### YOUR OBJECTIVE:
Write out every line below that includes the word "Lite".

SOURCE RECORDS Block Start

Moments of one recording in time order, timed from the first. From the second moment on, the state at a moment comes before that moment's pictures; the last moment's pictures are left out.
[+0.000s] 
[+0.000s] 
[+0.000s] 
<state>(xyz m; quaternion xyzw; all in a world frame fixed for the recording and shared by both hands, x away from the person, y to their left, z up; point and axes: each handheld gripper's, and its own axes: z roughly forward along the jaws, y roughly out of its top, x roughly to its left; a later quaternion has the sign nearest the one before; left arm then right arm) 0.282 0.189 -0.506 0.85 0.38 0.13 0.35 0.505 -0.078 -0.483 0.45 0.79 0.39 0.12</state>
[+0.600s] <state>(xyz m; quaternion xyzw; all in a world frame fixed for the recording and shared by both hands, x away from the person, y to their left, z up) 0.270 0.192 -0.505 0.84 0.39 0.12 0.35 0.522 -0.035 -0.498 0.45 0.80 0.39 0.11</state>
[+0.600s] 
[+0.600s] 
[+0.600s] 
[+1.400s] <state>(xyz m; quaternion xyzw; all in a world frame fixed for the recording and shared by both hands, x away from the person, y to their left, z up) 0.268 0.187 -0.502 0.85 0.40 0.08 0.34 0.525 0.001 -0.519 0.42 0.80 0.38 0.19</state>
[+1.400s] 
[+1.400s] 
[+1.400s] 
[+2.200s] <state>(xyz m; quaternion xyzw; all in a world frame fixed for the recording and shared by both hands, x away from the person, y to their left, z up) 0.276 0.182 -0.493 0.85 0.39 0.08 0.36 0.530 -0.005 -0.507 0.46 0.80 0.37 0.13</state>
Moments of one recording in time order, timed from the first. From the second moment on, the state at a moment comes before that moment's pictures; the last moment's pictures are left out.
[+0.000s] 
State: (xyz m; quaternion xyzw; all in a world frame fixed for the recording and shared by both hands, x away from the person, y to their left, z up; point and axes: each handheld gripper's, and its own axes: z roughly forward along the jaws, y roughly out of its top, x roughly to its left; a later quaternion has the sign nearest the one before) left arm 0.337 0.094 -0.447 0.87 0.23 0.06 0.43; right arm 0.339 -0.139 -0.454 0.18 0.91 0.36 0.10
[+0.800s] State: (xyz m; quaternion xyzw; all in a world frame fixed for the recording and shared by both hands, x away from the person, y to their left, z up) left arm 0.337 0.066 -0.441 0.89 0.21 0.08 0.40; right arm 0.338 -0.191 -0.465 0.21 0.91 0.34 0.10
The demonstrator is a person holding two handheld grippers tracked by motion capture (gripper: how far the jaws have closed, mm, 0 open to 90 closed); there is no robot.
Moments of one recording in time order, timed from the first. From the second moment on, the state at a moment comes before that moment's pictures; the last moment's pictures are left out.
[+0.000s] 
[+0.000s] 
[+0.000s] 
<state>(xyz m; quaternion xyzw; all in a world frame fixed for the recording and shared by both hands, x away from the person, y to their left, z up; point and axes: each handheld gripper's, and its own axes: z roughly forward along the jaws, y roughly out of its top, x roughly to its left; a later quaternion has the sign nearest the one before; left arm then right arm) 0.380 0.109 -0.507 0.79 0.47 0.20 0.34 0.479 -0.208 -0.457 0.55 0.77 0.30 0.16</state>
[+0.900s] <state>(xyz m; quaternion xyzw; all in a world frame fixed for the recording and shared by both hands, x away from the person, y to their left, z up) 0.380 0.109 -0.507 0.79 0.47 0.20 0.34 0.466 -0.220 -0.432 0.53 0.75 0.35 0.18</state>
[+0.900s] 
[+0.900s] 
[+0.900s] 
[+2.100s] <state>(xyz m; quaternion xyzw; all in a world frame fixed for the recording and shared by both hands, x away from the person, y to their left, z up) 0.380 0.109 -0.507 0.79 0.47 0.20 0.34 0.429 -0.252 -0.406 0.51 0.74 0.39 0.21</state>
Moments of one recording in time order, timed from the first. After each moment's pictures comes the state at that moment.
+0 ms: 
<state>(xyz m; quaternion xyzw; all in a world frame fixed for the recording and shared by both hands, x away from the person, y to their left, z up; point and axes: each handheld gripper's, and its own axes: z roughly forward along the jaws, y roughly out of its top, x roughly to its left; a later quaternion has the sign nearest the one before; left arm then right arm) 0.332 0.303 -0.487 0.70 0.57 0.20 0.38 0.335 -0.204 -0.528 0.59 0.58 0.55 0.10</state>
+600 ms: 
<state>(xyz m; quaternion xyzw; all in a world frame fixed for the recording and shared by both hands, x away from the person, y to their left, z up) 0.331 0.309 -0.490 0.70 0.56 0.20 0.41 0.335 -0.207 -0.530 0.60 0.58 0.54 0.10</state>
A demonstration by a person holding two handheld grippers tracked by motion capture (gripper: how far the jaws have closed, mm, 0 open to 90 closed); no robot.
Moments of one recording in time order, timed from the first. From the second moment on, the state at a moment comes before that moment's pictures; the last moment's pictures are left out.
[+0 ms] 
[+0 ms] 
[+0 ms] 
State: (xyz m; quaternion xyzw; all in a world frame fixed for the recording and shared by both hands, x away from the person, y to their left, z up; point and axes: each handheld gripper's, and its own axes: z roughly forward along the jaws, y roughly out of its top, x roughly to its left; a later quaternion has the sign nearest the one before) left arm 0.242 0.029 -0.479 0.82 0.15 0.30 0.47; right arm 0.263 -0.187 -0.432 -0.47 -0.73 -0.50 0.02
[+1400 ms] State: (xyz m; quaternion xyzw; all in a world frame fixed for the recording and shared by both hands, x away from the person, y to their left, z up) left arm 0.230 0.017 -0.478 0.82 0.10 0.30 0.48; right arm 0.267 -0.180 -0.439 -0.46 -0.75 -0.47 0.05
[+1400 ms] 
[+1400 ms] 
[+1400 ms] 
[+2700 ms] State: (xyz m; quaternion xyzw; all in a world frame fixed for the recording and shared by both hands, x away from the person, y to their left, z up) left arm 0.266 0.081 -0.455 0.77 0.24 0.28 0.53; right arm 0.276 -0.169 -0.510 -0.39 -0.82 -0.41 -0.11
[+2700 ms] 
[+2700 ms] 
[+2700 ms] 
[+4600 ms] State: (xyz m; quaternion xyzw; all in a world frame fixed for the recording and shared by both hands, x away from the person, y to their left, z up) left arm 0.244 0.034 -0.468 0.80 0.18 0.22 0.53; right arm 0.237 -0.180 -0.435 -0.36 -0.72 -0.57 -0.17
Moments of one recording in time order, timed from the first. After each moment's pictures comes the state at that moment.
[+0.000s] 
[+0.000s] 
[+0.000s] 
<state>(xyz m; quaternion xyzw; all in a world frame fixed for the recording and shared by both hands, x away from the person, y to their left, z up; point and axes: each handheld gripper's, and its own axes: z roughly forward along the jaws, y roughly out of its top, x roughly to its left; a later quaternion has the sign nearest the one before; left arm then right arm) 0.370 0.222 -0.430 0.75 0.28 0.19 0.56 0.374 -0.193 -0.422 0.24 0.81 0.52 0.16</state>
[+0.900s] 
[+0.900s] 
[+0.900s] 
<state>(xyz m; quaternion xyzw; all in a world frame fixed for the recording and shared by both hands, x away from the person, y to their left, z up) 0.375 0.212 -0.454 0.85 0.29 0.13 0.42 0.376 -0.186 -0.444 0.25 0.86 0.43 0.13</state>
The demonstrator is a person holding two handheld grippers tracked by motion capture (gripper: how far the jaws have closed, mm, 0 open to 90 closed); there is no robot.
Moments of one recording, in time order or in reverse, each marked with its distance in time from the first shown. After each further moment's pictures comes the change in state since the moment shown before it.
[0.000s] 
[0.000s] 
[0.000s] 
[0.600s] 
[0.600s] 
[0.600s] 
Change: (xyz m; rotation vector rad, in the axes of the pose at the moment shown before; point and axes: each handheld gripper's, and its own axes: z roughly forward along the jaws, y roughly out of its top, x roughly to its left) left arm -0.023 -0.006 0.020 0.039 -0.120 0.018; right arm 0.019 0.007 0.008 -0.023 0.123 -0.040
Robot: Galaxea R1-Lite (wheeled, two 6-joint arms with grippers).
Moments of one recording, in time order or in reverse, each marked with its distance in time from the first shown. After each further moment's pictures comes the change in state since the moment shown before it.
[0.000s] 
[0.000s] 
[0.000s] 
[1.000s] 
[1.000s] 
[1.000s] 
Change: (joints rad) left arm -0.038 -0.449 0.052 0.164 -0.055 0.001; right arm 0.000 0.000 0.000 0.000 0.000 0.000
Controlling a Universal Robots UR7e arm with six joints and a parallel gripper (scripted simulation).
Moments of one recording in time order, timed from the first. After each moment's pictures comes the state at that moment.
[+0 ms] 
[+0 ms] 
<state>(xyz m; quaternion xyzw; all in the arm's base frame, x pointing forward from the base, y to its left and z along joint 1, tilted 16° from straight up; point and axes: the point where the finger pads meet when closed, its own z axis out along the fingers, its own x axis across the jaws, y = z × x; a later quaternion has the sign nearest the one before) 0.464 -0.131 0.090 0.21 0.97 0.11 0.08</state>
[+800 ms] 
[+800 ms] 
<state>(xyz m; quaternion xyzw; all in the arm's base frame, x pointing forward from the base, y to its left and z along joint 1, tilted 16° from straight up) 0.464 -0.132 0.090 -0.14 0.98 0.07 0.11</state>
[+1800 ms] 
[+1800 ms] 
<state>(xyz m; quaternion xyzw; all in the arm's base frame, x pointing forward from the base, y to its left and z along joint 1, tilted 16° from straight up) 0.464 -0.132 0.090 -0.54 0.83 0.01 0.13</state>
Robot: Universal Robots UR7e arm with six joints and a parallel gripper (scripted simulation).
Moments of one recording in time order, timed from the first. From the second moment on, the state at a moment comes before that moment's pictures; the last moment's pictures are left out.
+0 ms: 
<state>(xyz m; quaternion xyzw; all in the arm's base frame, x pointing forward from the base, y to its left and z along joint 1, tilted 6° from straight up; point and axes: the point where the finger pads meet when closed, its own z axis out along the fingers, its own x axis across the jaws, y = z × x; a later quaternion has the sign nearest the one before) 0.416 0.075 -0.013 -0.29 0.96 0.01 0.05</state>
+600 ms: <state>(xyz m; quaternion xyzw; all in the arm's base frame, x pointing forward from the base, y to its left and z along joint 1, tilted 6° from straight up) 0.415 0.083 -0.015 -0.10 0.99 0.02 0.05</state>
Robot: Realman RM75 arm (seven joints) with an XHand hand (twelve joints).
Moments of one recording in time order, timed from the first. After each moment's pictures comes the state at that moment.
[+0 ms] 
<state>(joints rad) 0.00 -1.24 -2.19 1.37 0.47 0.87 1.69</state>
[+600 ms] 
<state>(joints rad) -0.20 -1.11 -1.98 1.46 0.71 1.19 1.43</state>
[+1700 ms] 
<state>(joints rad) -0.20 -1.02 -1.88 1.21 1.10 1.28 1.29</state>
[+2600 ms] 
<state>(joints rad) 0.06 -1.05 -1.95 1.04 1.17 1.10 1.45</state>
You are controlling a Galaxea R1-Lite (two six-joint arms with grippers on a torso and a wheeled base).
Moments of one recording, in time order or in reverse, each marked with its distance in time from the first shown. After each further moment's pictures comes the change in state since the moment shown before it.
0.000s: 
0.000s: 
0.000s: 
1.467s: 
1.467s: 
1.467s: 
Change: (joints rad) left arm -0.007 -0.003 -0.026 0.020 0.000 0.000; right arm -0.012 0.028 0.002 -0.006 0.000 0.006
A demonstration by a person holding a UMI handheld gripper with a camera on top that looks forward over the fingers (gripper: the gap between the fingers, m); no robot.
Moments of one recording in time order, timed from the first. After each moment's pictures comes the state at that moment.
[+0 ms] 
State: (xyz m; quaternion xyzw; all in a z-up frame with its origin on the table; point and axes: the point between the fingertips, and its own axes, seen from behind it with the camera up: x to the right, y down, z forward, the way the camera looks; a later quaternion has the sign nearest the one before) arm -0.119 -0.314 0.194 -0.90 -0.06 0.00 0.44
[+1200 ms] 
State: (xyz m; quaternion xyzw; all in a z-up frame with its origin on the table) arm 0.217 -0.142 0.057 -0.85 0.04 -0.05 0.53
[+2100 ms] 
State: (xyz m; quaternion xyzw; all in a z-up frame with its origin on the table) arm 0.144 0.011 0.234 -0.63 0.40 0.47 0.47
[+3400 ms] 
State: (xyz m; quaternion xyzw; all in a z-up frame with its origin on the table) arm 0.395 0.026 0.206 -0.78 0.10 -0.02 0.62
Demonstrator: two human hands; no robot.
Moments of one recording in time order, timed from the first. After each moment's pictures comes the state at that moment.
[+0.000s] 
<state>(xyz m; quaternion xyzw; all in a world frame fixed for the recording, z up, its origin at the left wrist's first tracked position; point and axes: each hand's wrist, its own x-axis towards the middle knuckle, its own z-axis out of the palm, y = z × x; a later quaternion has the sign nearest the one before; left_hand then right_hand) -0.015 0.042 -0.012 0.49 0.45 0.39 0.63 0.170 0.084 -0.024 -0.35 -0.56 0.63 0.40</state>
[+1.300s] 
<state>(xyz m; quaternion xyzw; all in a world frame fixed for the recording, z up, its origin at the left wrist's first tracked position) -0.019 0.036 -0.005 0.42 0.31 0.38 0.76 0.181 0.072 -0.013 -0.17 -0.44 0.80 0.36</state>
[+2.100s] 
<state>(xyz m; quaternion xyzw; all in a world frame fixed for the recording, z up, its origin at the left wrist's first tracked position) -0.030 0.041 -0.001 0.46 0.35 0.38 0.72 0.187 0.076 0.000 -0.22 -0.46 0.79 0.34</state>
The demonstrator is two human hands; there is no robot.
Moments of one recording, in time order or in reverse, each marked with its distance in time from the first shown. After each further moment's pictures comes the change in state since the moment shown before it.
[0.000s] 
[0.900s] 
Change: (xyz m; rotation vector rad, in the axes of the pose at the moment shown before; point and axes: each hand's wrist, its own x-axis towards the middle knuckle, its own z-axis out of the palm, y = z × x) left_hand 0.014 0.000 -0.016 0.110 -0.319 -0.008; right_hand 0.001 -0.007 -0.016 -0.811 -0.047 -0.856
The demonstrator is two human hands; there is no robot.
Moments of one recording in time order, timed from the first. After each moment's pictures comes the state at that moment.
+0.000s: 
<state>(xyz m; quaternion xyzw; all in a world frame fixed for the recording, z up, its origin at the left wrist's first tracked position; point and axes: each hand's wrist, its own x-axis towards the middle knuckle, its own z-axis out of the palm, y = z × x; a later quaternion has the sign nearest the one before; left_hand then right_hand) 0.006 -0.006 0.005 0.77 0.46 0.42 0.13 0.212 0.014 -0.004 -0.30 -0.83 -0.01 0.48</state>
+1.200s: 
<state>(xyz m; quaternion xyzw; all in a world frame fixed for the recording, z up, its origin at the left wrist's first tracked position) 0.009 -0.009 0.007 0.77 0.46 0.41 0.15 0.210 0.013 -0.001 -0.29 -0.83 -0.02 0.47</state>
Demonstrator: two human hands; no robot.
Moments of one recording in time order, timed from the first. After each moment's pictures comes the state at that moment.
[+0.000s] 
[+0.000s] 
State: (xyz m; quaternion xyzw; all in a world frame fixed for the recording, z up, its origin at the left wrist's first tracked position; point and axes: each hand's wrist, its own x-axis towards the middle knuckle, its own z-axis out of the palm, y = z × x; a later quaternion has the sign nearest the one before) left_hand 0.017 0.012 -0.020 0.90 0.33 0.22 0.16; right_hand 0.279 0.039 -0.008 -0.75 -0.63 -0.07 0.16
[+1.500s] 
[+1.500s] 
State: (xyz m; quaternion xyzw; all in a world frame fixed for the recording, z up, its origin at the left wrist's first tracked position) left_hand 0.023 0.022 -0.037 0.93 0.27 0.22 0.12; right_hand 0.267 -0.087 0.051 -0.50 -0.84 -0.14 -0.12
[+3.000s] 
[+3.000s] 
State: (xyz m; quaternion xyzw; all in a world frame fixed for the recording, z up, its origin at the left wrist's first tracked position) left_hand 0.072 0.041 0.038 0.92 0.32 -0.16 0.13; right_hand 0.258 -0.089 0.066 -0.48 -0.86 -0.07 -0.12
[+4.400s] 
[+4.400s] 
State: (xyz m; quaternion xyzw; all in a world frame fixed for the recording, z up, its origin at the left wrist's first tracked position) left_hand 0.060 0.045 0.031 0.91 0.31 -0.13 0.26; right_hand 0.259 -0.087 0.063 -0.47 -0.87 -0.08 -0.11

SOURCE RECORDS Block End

### SOLUTION FOR THIS EXERCISE:
Robot: Galaxea R1-Lite (wheeled, two 6-joint arms with grippers).
You are controlling a Galaxea R1-Lite (two six-joint arms with grippers on a torso and a wheeled base).

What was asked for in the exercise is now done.